**WHAT IS EXPECTED:**
Everything from the line containing "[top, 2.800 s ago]" through the last line of the listing below should be returned exactly, except for pictures.

**SOURCE MATERIAL:**
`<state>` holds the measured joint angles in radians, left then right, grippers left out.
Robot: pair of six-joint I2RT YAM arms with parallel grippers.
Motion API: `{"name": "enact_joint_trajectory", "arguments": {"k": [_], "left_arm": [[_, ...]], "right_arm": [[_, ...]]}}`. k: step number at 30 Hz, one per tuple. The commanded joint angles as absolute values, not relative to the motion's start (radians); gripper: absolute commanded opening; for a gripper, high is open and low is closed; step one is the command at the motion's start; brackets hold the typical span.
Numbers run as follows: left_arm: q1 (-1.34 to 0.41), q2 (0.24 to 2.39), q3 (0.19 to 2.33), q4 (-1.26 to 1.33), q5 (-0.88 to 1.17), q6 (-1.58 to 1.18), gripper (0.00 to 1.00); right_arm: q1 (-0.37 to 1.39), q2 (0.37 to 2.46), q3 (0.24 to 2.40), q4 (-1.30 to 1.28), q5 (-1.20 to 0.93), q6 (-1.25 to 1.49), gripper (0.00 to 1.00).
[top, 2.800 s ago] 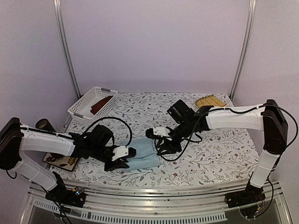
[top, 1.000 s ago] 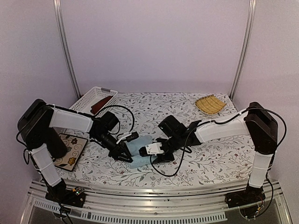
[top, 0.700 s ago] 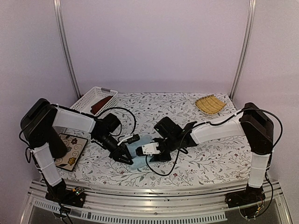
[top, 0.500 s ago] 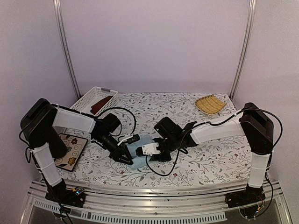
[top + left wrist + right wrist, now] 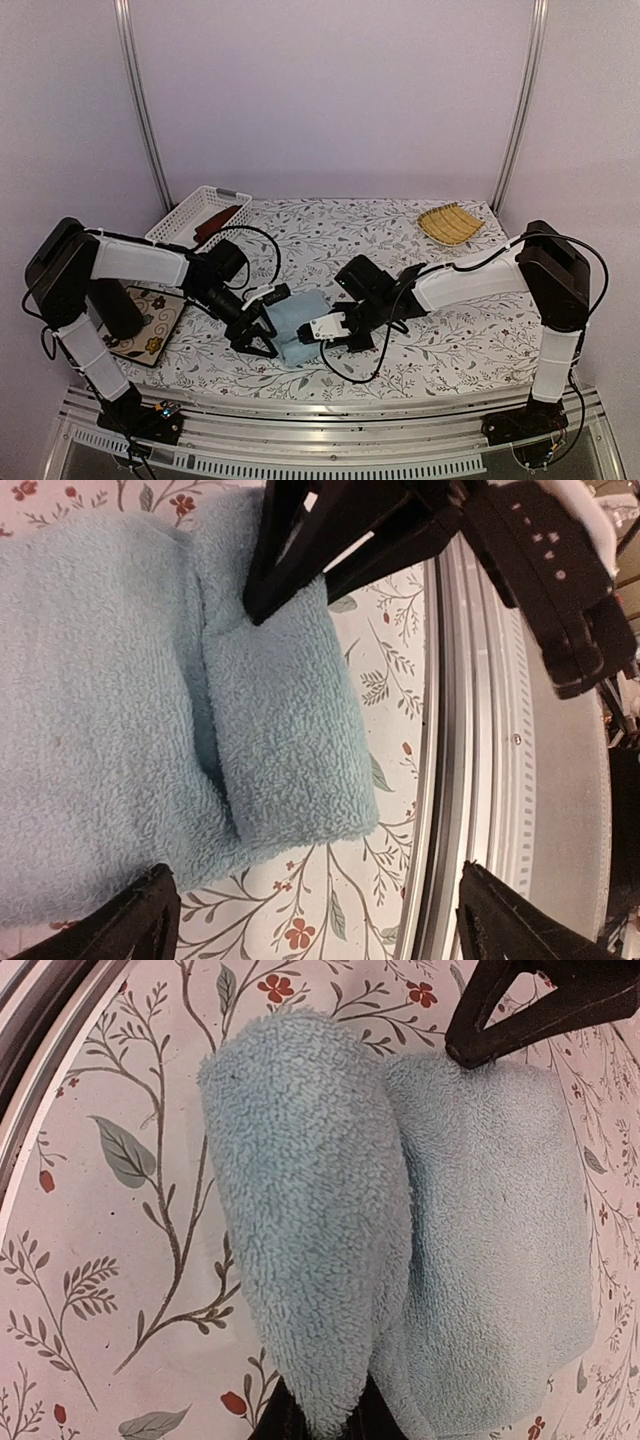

**ANSWER SPACE:**
[top, 2.800 s ago] 
[top, 1.000 s ago] 
[top, 0.700 s ago] 
[top, 0.500 s ago] 
[top + left wrist + right wrist, now] 

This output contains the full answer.